I've never heard the opera. I guess I've assumed there's a reason why we never hear anything from it but "Ebben." Perhaps it's a contender in the competition for "most famous one-aria opera"? It would be interesting to hear from someone who thinks highly of it.


----------



## vivalagentenuova (Jun 11, 2019)

Woodduck said:


> I've never heard the opera. I guess I've assumed there's a reason why we never hear anything from it but "Ebben." Perhaps it's a contender in the competition for "most famous one-aria operas"? It would be interesting to hear from someone who thinks highly of it.


----------



## Woodduck (Mar 17, 2014)

vivalagentenuova said:


>


"Before he died his skin went yellow"!

How could I have neglected such a masterwork all these years? No wonder Puccini was jealous.


----------



## Azol (Jan 25, 2015)

I would actually like to cast my vote for Muzio - despite horrible sound quality she got me completely carried away with the dream-like quality of her voice. Spani was also great, slightly tinny on top, but still with all the drama required. Bravi to both ladies!


----------



## Operasinger (May 28, 2021)

Listen how gorgeously Hina Spani perform this (although it's in Italian instead of French)-


----------



## Woodduck (Mar 17, 2014)

Operasinger said:


> Listen how gorgeously Hina Spani perform this (although it's in Italian instead of French)-


WOW!

I'm trying to think of something else to say, but my mouth is still hanging open.


----------



## vivalagentenuova (Jun 11, 2019)

Woodduck said:


> "Before he died his skin went yellow"!
> 
> How could I have neglected such a masterwork all these years? No wonder Puccini was jealous.


:lol:

There's a relatively nondescript baritone aria from La Wally that I've hard sometimes. I have the Tebaldi set too, but she and Del Monaco are way past their primes and I've never bothered to listen to the whole thing.

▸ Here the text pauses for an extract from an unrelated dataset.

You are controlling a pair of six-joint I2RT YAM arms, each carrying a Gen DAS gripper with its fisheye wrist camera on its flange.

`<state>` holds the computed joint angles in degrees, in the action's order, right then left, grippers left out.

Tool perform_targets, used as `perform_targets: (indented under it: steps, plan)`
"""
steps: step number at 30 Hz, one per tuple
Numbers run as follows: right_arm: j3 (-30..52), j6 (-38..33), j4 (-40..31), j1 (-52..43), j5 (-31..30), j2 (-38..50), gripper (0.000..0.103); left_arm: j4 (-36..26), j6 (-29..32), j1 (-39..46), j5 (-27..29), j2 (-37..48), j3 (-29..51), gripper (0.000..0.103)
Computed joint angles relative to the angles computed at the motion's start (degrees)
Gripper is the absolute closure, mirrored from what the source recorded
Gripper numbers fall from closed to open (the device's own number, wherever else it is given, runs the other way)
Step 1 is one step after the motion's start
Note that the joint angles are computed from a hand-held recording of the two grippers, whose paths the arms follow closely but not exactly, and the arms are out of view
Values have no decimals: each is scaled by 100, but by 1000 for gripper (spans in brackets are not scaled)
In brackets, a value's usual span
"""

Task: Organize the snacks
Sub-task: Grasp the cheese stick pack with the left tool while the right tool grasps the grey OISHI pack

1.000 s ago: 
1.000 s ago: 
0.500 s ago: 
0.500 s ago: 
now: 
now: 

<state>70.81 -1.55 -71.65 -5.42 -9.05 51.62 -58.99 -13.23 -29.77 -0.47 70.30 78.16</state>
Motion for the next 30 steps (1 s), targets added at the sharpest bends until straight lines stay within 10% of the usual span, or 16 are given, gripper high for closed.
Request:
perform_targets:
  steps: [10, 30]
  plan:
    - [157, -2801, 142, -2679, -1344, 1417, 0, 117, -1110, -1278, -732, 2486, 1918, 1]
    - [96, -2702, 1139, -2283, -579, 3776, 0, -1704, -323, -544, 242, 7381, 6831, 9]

Apparently it ends when the soprano gets taken out in an avalanche, so it could be worth hearing that scene. But mostly I think Toscanini was friends with Catalani while he had a rocky relationship with Puccini (in part because Puccini was not a hyper-nationalistic patriot) so his judgments are correspondingly biased and silly.

Spani is great. There's a Lebendige Vergangenheit set devoted to her, and she appears as Desdemona in excerpts with Zenatello and Granforte.

This is a hard choice and I don't have a vote yet.


----------



## BalalaikaBoy (Sep 25, 2014)

BalalaikaBoy said:


> I have no idea who Hina Spani is, but if she got even one vote against Claudia Muzio from a reasonably knowledgeable afficionado, she must be really good. I'll have to give her a listen.


...wow, I'm glad I did.


----------



## Dimace (Oct 19, 2018)

Woodduck said:


> "Before he died his skin went yellow"!
> 
> How could I have neglected such a masterwork all these years? No wonder Puccini was jealous.


I was ready to write that I could exchange 3 Verdi's operas for this one, but I don't like to be dramatic or overreacting with the music. Loreley is also a VERY GOOD opera.


----------